A Pitiful, Helpless Giant

June 22, 2007

Richard Nixon described the United States as a “Pitiful, helpless giant” as a result of the Vietnam War.  After Oguchi Onyewu’s performance in the CONCACAF Gold Cup, he deserves the moniker too.  So also, do tournament favorites Mexico and the United States… never have I seen so incredibly over-talented teams compared to their competition play so poorly night in and night out.

Onyewu was robbed of an assist on the tying goal in injury time last night… and a good thing too, since it was a header he sent directly to a Canadien attacker that was quite incorrectly ruled offside.  The US has the deepest talent pool in its history, has more players with more high-level experience than ever before… and we continue to roll out chances for people that US Soccer is convinced are good in the face of repeated failure to get the job done.  It’s almost as if the Baltimore Orioles Management ran the program, with Eddie Johnson as Jerry Hairston, Pablo Mastroeni as Jay Gibbons, and Jonathan Bornstein as Larry Bigbie.

Yes, Michael Bradley got sent off on a ridiculously stupid challenge… but Michael Bradley is young, and Michael Bradley, even as young player, is only one of two American central midfielders who can distribute the ball.   The other one being Benny Feilhaber, who instantly made the US offense more dynamic as soon as he walked onto the pitch… which he did way too late.
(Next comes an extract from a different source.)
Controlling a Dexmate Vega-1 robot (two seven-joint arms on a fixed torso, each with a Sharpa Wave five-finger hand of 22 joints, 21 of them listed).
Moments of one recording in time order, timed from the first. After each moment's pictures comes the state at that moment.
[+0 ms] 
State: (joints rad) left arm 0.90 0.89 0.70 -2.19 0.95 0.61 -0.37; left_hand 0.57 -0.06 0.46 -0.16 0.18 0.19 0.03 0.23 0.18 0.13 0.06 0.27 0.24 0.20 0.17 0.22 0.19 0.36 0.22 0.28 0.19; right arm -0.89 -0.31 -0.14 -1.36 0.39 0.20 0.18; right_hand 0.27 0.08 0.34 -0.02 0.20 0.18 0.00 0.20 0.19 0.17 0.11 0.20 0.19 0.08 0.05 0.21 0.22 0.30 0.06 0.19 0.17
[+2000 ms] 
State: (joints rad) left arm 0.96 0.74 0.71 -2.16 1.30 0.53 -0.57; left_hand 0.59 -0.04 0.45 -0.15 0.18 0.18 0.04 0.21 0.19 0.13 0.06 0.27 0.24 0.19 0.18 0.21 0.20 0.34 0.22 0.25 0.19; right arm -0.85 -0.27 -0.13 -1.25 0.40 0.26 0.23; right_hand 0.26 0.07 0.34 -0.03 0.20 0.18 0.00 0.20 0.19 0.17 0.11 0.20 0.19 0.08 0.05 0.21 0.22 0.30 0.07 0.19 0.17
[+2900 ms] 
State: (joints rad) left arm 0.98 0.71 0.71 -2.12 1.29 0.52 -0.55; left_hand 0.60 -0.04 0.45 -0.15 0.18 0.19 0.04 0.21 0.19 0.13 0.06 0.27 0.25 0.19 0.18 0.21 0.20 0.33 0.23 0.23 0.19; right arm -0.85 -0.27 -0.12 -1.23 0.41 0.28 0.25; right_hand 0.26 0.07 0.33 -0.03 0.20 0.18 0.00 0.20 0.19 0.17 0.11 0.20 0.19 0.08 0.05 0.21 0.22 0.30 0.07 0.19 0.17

The bottom line is that the US needs someone to manage the club from overseas.  The defense of Bradley is always that “he knows the player pool,” but I think that people in the US know the player pool a little too well.  They aren’t looking at what they have, because they have a very evolved idea of what they think they have… and the two do not line up.  How can Eddie Johnson score 6 goals in two games against MLS clubs, both more talented than anyone the US has played in Gold Cup so far, and look so utterly helpless out there in this tournament?  Why does Kasey Keller look senile on the pitch suddenly?  This team is, as of right now, less than the sum of their parts, which is discouraging because we aren’t using the best parts either.   Here’s my player ratings for the match tonight:  (5=bad;6=average;7=good;8=very good;9=Exceptional;10=Miroslav Klose vs. Saudi Arabia in 2002)

Keller:  5 – what was he doing back there?  Kasey had a very poor match, and no command of the area.
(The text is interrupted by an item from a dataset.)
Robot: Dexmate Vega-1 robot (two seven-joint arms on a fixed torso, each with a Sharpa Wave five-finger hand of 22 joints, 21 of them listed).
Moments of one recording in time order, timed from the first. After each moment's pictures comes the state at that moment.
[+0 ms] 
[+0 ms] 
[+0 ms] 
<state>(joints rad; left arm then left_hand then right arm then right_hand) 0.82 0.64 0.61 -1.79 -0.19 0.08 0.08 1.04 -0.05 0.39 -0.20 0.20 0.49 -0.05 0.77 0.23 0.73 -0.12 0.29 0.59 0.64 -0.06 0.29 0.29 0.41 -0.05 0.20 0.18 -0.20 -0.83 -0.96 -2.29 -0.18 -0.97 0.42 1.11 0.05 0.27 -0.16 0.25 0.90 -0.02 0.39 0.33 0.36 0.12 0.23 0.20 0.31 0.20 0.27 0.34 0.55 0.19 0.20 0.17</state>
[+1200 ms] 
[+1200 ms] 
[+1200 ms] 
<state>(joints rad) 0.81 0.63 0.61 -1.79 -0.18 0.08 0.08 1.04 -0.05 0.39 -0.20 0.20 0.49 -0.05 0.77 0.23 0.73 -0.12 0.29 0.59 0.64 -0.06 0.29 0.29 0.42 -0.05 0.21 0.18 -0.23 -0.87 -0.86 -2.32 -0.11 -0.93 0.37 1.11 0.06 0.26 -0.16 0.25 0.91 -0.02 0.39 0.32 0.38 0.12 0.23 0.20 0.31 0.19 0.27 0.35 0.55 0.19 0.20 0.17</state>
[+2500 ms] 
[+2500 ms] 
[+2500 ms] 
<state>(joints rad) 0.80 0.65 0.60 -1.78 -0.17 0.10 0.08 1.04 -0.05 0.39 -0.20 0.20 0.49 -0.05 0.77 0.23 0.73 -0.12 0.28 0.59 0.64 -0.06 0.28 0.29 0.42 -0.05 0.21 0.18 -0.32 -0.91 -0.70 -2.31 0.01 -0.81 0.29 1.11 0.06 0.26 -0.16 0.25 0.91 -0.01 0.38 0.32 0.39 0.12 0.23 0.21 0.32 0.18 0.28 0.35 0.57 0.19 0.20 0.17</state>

Bocanegra: 5 – gave up too much space on Humes goal… commited atrocious first half foul that he probably should have benn dismissed for.

Onyewu  5 – he was strong in moments, but he makes the big mistake that always hurts you… like passing a ball to the other team inside the 18 with an open net to shoot at… this is a little too much of a liability in my view.

Bornstein 4 – Utterly useless.

Hejduk 6 – scored the goal, but still gives up too many dangerous free kicks from spots on the field that are ONLY dangerous if you give up free kicks.

M Bradley 5 – had an okay game, until the utterly idiotic foul he rightfully was sent off for.

Mastroeni 5 – not an international footballer.  he’s just not.  I’m sorry to the people who like him, he’s a time bomb on the field when it comes to bad fouls and he is totally useless going forward.  Not enough at the level the US is supposed to be playing at.

Dempsey 6 – he was fine.  nothing special though.

Donovan 6 – ditto

Beasley 6 – ditto

Johnson 4 – utterly useless

SUBS:

Feilhaber 6 – made a nice impact

Twellman 6- one a couple of balls in limited minutes

Clark 6 – pretty much a non-entity in limited time.